I have recited that the derivative of $\int_{φ(x)}^{ψ(x)}f(t)dt$ (if x is not in f(t)) is $f[φ(x)]φ'(x)-f[(ψ)]ψ'(x)$, without actually knowing how it comes.

But for now, this equation seems impossible since I cannot get $(1+0)^{\frac{1}{0}}$, I don't think $\lim (1+0)^{\frac{1}{0}}$ should be right, since the hint said the $\int_0^{\sin x} (1+t)^{\frac{1}{t}} dt$ ~ $ex$

So what should I do? Is the equation I have recited succeed all the time?

Answer 1

First note that, as $t\to 0$, $$ (1 + t)^{\frac{1}{t}} = \exp \left( {\frac{1}{t}\log (1 + t)} \right) = \exp \left( {1 + \mathcal{O}(t)} \right) = e\exp \left( {\mathcal{O}(t)} \right) = e + \mathcal{O}(t). $$ Hence $$ \int_0^{\sin x} {(1 + t)^{\frac{1}{t}} dt} = e\sin x + \mathcal{O}(\sin ^2 x) = ex + \mathcal{O}(x^2 ) $$ as $x\to 0$.

Answer 2

I expand on my comment for your benefit.

Let's first analyze the integral $\int_0^{\sin x} (1+t)^{1/t}\,dt$. You should note that the integrand is not defined at $t=0$. However, by definition the symbol $\int_a^b f(x) \, dx$ requires $f$ to be defined in whole interval $[a, b] $.

In such a situation when the integrand is not defined at a finite number of points in the interval of integration, the convention is to define the function at those exceptional points in any manner whatsoever.

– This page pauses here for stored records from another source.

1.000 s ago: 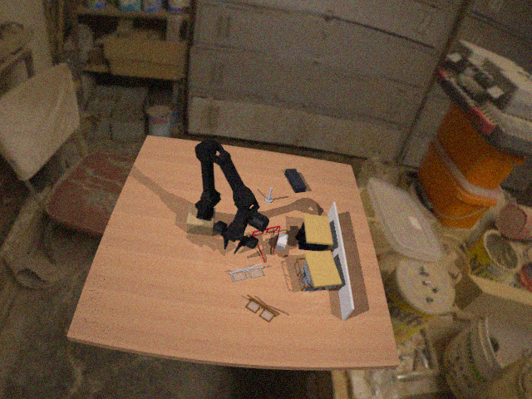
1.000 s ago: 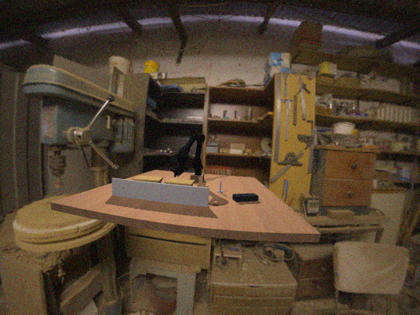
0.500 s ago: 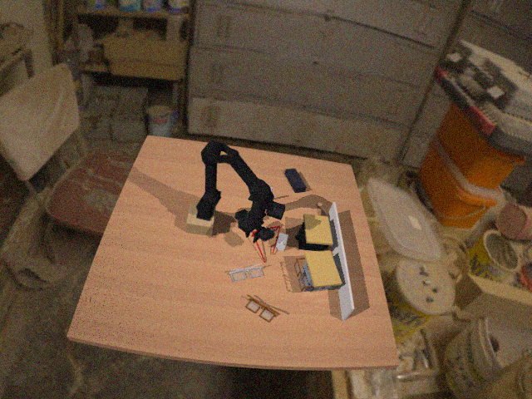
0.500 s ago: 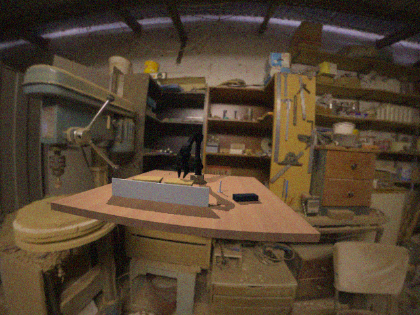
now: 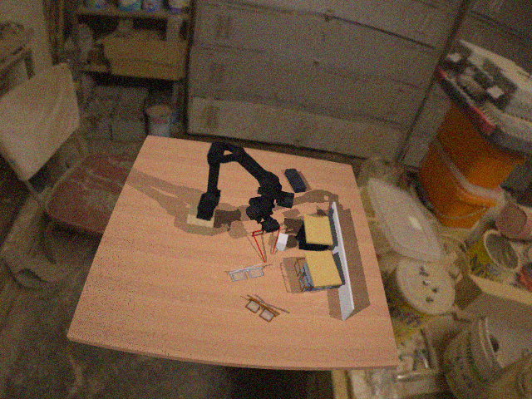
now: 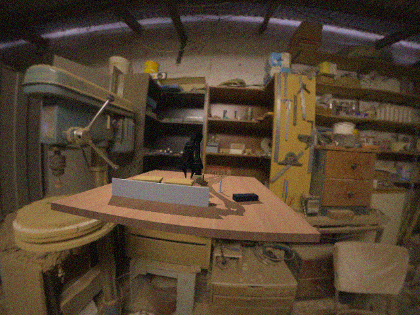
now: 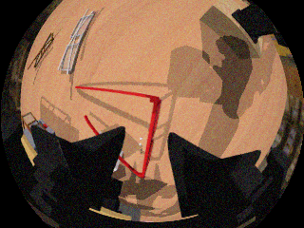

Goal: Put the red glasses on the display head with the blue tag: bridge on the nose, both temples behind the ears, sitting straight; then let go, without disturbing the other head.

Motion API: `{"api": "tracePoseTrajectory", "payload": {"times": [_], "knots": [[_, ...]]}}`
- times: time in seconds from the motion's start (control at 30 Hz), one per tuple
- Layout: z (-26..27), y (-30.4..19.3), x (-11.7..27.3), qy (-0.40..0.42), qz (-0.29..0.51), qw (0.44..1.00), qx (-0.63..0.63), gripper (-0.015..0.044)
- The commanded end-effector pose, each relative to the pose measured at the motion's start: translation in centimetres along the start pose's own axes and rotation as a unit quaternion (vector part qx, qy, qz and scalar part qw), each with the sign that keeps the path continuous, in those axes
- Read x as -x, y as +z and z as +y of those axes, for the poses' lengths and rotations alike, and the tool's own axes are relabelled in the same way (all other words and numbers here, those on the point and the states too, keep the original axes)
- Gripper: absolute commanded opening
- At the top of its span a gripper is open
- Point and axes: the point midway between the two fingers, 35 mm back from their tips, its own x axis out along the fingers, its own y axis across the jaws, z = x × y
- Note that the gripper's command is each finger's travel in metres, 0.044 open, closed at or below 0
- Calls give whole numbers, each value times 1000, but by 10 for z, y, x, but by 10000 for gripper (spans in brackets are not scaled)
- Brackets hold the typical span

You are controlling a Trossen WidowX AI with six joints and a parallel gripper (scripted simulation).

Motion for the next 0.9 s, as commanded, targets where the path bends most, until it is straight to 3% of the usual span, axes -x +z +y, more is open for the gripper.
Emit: {"api": "tracePoseTrajectory", "payload": {"times": [0.0,0.07,0.87], "knots": [[-3,-4,1,-7,2,1000,-10,174],[-3,-4,1,-7,2,1000,-10,121],[-4,-5,-18,-7,2,1000,-10,120]]}}
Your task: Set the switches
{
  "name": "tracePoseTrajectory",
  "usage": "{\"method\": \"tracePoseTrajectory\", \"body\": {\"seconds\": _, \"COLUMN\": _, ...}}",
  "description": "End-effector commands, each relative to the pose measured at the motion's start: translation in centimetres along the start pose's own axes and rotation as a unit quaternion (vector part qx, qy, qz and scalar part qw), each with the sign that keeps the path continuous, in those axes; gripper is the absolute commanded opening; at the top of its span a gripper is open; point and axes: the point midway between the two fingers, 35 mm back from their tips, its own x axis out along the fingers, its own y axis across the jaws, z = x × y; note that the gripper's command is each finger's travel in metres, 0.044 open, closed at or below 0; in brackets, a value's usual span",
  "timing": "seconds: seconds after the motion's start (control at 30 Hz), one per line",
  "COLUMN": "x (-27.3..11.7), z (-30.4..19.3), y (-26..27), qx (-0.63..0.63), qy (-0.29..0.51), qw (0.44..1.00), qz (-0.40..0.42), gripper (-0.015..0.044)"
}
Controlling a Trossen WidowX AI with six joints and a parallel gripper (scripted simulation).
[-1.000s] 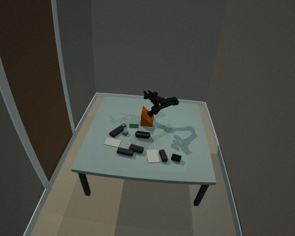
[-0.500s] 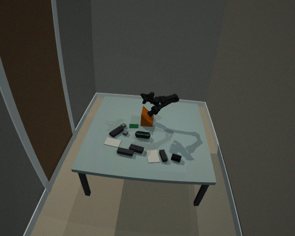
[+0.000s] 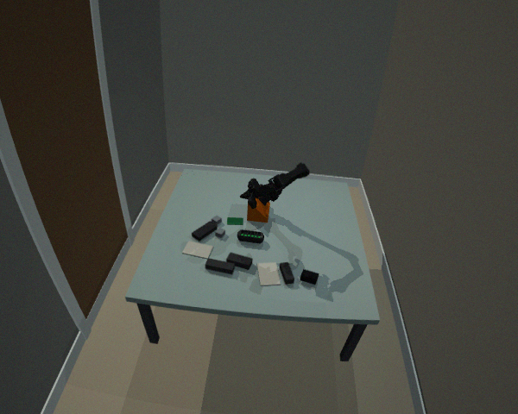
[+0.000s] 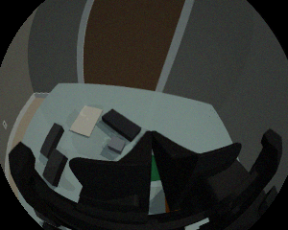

This does not create any problem because the value of an integral or its existence is not affected by behavior of function at a finite number of points.

Next we define the integrand in question at $t=0$ in such a manner that the function becomes continuous there so that we can take advantage of the Fundamental Theorem of Calculus.

Let $f(0)=e$ and $f(t)=(1+t)^{1/t}$ for $t\neq 0$. Then $f$ is defined in some neighborhood of $0$ and moreover is continuous in that neighborhood.

Now $$\lim _{x\to 0}\frac{1}{x}\int_0^{\sin x} (1+t)^{1/t}\,dt=\lim_{x\to 0}\frac{\sin x}{x}\cdot\frac{1}{\sin x} \int_{0}^{\sin x} f(t) \, dt$$ The first fraction tends to $1$ and next we replace $\sin x$ with $u$ and note that $u$ tends to $0$ with $x$. Hence the desired limit is $$\lim_{u\to 0}\frac{1}{u}\int_0^u f(t) \, dt$$ By FTC this equals $f(0)=e$ as $f$ is continuous at $0$.